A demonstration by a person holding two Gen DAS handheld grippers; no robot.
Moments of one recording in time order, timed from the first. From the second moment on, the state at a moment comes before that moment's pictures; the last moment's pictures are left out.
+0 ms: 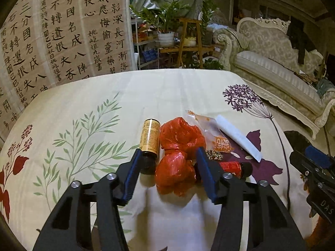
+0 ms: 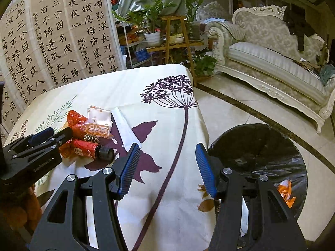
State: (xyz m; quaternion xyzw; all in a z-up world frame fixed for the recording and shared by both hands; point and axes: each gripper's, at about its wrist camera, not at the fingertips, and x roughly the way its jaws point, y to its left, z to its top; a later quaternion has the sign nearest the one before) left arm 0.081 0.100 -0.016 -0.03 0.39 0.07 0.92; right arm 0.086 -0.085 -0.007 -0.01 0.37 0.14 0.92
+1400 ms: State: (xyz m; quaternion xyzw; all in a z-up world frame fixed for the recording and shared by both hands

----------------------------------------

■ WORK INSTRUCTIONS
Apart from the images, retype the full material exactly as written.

■ SOLUTION FOR THIS TASK
A demonstration by a person holding two Gen DAS handheld grippers; no robot.
Moments of one recording in time order, timed from the first. From the second moment on, the state at a moment comes before that moment's pictures; the last moment's pictures are left out.
+0 ms: 
+0 ms: 
State: (xyz m; quaternion xyzw; all in a z-up world frame fixed for the recording and shared by both hands; point and axes: each gripper's, at about its wrist camera, not at the fingertips, and x roughly the way its jaws point, y to its left, z to its top; a later quaternion has the sign nearest the one before) left arm 0.081 0.100 -0.016 -0.03 0.39 0.07 0.92; right arm 0.086 -0.085 -0.007 -0.01 0.37 0.14 0.92
+1400 ms: State: (xyz m; quaternion xyzw; all in a z-up world frame fixed for the recording and shared by both hands

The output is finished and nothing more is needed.